Mit großer Freude haben die Synodenväter, die hier die 13. Ordentliche Generalversammlung der Bischofssynode mit dem Thema über die Neue Evangelisierung und die Weitergabe des Glaubens begehen, Ihren Brief erhalten, mit dem Sie Ihre Stimme in der Volksrepublik China vernehmbar machen wollten. Ihre Intention wurde sehr geschätzt, auch wenn unter den Synodenvätern Bischöfe aus Hong Kong und Taiwan anwesend sind.

Die Synode hat mit Befriedigung vernommen, und Gott dafür gedankt, dass die katholischen Gläubigen in China fest an ihrer Treue, ihrer Ehrfurcht und ihrer Loyalität der Heiligen Mutter Kirche gegenüber festhalten. Wir wissen, dass das Leid, die Gebete und die Freude, Christen in China zu sein, Gott wohlgefällige Opfer sind und allen Christen in der ganzen Welt Mut machen.

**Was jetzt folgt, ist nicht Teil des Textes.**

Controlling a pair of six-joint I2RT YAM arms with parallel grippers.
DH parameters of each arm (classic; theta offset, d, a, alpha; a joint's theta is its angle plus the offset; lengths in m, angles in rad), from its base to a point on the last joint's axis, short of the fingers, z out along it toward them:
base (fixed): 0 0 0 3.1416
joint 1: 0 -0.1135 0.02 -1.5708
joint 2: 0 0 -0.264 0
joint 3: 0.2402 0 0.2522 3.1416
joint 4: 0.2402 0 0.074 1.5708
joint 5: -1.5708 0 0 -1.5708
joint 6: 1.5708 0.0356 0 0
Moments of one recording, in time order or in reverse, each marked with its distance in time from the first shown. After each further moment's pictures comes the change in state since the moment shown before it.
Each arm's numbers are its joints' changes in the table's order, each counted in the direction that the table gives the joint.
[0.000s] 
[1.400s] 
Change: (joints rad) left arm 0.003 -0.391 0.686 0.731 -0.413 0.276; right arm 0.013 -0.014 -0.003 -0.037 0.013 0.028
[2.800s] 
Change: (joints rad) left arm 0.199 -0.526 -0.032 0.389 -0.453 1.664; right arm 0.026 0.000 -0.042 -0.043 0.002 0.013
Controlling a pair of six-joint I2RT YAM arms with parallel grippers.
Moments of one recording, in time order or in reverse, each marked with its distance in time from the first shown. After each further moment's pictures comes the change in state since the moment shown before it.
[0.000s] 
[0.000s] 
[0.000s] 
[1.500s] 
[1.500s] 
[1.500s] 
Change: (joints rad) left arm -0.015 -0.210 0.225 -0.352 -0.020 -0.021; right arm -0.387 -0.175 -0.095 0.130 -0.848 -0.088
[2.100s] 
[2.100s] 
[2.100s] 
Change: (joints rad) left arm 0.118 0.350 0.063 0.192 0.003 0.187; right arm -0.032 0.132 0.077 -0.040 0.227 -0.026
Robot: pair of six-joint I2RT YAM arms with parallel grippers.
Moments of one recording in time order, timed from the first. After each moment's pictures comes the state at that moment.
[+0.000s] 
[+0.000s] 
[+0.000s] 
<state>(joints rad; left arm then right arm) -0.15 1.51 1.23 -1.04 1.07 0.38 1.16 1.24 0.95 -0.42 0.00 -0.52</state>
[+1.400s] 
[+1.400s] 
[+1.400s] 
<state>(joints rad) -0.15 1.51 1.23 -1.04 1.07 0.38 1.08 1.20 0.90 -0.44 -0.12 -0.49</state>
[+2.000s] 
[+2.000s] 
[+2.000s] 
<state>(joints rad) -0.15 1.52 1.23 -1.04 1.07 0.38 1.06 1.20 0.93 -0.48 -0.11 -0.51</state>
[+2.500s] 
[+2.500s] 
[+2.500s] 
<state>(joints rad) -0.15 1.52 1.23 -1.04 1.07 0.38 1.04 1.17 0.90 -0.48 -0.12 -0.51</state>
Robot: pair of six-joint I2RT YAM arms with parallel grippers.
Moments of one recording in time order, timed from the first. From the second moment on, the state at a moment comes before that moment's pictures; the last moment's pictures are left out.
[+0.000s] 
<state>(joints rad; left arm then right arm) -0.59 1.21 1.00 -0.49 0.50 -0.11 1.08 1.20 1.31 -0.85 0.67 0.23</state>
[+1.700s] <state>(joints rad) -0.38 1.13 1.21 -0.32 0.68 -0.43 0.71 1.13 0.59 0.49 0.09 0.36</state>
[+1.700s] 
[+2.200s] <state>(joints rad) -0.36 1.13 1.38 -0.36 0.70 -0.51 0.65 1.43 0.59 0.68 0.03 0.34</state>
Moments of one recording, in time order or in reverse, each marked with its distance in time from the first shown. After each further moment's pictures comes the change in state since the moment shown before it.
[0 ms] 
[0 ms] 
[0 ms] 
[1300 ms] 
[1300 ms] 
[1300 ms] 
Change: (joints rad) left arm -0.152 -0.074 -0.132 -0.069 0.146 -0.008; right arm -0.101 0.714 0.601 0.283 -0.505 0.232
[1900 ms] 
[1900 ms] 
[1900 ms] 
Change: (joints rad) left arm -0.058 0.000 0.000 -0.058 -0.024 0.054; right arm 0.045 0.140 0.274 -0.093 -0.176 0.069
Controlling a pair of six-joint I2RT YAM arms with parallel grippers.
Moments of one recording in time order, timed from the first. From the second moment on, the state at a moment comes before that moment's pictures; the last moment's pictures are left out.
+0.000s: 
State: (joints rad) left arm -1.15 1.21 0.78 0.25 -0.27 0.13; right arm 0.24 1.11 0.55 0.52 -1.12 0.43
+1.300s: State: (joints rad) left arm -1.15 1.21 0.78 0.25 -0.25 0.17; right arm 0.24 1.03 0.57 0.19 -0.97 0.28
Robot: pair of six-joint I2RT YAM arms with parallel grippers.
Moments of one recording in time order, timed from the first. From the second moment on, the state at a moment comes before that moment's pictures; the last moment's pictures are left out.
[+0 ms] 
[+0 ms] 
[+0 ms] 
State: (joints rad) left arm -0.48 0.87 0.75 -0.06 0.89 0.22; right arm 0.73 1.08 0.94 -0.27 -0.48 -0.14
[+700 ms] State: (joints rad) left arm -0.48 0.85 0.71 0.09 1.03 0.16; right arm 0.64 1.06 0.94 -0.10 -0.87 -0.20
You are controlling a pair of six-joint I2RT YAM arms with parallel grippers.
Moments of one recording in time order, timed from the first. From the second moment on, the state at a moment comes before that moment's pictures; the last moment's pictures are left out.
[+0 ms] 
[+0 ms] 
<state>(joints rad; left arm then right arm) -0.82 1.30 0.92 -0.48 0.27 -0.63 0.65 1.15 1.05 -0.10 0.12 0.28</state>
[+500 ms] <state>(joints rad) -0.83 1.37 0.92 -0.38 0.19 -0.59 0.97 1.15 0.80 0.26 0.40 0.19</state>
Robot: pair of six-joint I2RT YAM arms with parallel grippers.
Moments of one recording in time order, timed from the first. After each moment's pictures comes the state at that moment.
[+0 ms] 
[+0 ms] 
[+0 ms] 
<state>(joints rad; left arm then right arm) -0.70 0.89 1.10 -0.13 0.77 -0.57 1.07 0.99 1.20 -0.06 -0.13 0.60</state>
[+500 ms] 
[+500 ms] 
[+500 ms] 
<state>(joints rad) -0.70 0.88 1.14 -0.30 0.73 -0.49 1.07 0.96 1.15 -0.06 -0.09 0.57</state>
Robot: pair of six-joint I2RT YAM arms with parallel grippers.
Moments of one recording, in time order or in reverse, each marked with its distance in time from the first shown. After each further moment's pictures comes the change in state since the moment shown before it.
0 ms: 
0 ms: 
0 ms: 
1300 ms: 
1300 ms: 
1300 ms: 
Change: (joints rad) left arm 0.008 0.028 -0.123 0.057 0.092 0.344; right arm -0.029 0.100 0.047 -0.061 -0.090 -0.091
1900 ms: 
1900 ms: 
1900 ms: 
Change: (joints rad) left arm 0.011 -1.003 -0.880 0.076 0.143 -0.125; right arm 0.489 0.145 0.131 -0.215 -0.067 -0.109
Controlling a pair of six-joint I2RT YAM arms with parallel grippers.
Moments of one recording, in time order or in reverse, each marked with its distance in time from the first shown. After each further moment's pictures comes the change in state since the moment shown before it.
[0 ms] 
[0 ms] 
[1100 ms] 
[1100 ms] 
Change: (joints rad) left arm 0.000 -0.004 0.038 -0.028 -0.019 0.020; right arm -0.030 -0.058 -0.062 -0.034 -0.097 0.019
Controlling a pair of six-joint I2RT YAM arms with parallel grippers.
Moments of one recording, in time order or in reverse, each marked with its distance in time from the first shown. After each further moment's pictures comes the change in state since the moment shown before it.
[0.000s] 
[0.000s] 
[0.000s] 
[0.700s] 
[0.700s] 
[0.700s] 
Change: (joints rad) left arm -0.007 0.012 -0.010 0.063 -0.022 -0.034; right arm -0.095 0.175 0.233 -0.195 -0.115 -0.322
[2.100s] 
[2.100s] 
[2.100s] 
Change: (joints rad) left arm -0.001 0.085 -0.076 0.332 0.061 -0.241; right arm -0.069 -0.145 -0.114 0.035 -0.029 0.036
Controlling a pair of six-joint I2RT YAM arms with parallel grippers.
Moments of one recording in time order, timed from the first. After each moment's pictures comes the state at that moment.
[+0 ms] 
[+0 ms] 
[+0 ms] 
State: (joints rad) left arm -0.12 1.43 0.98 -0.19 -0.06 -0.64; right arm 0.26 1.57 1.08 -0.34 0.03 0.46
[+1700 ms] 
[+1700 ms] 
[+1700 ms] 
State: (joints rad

Am Sonntag, dem 7. Oktober, hat der Heilige Vater Papst Benedikt XVI. mit einer feierlichen eucharistischen Liturgie die 13. Ordentliche Generalversammlung der Bischofssynode eröffnet, er hat des 50. Jahrestags der Eröffnung des 2. Vatikanischen Konzils gedacht, und das Jahr des Glaubens eröffnet, das mit dem Christkönigsfest 2013 endet. Auch wenn Sie und die anderen katholischen Bischöfe aus China nicht das Wort ergreifen konnten, so haben wir Sie doch als im Geiste Anwesende betrachtet. Wir fordern alle Bischöfe, Priester und Gläubigen dieses großen Landes auf, das Jahr des Glaubens mit Hingabe und Eifer zu leben. So bitten wir, dass die Evangelisierung des chinesischen Volkes ganz besonders am Herzen aller liegen soll, ebenso wie die Wiederevangelisierung derer, deren Glaube lau geworden ist oder die den Glauben völlig verloren haben.

Die Bischofssynode drückt Ihnen und der gesamten Kirche in China alle guten Wünsche aus, in der Hoffnung, dass die Bischöfe aus ihrem edlen Land in Zukunft an den Arbeiten der Synode teilnehmen können.

Der Heilige Vater Benedikt XVI. sendet Ihnen, Ihren Priestern und Gläubigen sowie der ganzen geliebten Kirche in China einen besonderen Segen.